**ACTION ITEM:** Please repeat only the stretch of records running from the first line through the line that contains "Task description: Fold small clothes".

**SOURCE DATA:**
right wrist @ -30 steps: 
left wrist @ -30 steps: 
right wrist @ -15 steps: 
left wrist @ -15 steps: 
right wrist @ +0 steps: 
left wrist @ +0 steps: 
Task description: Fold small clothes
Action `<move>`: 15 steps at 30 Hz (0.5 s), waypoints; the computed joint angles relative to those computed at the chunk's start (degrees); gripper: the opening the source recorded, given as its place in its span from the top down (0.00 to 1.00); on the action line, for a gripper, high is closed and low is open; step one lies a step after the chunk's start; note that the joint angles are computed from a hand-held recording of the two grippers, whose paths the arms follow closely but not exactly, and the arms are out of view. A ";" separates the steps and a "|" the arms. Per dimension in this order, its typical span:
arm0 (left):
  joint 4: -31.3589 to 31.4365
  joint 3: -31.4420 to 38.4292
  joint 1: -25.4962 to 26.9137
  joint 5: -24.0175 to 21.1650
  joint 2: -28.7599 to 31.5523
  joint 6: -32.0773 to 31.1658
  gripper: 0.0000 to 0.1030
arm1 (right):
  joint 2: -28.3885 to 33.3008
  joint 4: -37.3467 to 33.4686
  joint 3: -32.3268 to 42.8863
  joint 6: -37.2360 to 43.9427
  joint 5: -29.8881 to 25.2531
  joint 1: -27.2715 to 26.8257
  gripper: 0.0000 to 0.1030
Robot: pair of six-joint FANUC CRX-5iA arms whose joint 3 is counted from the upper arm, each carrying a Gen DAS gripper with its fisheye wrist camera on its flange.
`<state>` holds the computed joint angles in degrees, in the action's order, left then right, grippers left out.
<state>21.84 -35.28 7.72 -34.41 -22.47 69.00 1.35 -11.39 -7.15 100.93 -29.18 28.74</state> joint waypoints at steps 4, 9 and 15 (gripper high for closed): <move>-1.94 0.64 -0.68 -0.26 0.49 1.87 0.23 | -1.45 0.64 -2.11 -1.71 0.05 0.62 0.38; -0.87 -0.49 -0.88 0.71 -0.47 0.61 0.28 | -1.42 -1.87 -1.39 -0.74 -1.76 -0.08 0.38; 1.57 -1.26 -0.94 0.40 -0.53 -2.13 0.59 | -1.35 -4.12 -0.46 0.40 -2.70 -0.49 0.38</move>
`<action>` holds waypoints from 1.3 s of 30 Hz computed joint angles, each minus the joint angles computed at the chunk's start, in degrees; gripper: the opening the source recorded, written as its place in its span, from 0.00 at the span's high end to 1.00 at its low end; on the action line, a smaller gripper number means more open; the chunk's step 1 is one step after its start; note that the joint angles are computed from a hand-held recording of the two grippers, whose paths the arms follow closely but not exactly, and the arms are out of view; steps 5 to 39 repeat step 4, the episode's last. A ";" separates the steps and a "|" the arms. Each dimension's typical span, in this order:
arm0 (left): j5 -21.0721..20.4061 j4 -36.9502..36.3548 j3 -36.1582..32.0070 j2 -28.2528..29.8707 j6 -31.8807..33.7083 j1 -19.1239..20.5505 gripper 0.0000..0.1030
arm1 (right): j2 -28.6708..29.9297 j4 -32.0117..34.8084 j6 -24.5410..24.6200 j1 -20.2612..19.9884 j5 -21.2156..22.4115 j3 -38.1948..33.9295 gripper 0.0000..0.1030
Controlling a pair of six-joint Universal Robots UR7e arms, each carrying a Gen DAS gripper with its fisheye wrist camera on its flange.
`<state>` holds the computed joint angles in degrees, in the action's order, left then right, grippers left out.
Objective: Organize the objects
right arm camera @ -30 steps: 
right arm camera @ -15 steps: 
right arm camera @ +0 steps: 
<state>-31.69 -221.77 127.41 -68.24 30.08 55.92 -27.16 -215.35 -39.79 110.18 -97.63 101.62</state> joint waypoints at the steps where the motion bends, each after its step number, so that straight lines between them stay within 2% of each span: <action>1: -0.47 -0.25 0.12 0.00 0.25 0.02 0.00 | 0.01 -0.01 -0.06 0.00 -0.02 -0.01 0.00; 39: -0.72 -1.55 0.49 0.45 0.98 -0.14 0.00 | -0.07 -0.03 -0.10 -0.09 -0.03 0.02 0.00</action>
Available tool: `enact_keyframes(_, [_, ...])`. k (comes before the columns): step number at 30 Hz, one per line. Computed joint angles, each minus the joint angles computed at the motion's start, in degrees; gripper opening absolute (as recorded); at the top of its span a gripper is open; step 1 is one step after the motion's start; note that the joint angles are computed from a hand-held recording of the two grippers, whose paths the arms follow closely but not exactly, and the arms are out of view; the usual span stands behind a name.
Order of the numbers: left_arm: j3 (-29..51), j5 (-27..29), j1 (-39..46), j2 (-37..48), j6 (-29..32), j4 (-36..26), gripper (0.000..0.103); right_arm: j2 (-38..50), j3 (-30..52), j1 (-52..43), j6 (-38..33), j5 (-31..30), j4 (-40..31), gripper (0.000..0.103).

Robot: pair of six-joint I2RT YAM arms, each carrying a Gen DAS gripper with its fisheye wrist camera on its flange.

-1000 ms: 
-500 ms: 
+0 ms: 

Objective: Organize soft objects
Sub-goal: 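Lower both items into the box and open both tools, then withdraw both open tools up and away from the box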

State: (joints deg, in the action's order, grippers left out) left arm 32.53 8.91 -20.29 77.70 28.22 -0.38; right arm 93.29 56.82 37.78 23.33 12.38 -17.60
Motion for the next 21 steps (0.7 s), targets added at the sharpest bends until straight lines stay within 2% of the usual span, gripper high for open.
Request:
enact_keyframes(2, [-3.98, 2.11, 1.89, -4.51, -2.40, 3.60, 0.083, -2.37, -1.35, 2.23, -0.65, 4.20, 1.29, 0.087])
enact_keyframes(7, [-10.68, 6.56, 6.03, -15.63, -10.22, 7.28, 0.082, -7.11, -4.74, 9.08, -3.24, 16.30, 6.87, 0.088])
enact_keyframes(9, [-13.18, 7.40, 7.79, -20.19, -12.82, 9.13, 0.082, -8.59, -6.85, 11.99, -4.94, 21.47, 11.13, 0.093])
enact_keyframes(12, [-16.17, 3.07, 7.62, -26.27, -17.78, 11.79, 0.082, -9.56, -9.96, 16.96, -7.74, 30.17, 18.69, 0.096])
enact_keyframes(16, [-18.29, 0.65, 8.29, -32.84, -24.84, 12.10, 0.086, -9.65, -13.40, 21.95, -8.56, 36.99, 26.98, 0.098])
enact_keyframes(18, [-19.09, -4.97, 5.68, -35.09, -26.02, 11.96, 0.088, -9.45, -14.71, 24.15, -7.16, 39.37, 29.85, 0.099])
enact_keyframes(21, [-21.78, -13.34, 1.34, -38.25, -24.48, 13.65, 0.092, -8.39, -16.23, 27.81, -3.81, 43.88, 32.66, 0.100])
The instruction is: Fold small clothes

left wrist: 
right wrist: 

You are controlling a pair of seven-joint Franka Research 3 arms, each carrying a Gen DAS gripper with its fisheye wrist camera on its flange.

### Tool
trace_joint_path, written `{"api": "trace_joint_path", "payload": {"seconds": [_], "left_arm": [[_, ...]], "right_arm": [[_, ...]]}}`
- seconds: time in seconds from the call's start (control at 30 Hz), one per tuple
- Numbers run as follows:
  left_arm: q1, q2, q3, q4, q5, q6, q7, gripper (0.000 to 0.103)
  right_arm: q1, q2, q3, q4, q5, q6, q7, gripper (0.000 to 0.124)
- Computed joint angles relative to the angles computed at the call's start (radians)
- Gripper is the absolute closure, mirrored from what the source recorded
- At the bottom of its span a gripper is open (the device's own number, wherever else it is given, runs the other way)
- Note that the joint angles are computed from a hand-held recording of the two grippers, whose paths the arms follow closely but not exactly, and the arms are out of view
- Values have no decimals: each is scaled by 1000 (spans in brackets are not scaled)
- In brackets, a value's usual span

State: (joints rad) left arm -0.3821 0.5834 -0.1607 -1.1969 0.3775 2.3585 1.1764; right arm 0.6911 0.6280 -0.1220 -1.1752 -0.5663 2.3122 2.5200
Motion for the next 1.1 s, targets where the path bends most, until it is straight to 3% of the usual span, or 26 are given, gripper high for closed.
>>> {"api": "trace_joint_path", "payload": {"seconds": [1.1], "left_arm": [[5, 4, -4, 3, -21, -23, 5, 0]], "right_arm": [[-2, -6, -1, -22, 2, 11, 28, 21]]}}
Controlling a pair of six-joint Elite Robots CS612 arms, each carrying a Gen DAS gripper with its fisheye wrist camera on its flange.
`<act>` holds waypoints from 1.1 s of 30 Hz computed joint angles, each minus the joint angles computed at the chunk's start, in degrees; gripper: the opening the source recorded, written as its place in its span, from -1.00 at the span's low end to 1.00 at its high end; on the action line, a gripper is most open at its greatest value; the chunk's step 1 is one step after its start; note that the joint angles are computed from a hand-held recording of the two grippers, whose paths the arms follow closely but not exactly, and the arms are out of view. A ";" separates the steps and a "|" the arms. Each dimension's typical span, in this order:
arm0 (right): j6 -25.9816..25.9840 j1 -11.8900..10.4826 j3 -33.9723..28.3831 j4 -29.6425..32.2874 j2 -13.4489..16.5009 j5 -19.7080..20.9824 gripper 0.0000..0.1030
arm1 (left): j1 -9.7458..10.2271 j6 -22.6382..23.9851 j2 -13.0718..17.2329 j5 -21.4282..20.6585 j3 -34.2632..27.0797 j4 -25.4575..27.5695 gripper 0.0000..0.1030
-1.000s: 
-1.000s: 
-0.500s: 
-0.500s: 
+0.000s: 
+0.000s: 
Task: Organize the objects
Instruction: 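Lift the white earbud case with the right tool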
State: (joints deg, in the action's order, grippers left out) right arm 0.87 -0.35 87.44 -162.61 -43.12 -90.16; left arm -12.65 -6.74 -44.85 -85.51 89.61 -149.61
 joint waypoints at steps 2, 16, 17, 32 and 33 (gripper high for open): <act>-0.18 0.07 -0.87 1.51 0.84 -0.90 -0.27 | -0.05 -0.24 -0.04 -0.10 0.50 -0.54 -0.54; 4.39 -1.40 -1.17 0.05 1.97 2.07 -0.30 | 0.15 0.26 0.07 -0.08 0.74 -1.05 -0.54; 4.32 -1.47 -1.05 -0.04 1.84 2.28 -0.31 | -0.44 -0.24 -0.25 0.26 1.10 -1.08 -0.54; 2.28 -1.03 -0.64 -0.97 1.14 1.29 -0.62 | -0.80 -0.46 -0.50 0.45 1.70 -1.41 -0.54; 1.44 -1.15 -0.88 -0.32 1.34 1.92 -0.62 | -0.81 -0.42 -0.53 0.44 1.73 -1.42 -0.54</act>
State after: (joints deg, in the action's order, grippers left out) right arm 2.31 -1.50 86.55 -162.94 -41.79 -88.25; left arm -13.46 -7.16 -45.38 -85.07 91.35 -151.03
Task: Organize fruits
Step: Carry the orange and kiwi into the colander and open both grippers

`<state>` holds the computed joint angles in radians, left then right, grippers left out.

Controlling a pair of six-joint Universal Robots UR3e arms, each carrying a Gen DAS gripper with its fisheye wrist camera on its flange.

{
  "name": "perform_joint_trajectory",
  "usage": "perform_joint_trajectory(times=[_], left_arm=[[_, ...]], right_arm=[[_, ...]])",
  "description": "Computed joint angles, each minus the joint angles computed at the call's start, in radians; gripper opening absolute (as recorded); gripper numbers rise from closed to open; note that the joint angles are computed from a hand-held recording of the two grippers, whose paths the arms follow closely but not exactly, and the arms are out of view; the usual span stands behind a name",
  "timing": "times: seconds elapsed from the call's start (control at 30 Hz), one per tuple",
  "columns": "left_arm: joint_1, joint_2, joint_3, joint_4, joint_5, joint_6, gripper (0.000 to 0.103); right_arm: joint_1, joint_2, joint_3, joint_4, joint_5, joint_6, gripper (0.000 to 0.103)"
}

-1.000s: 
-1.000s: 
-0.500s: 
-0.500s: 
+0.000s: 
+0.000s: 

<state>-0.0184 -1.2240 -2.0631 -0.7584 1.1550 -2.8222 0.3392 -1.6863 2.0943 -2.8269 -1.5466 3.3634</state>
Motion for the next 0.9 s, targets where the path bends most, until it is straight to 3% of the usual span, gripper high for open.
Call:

**YOUR RESPONSE:**
right wrist @ -30 steps: 
left wrist @ -30 steps: 
right wrist @ -15 steps: 
left wrist @ -15 steps: 
right wrist @ +0 steps: 
left wrist @ +0 steps: 
Task description: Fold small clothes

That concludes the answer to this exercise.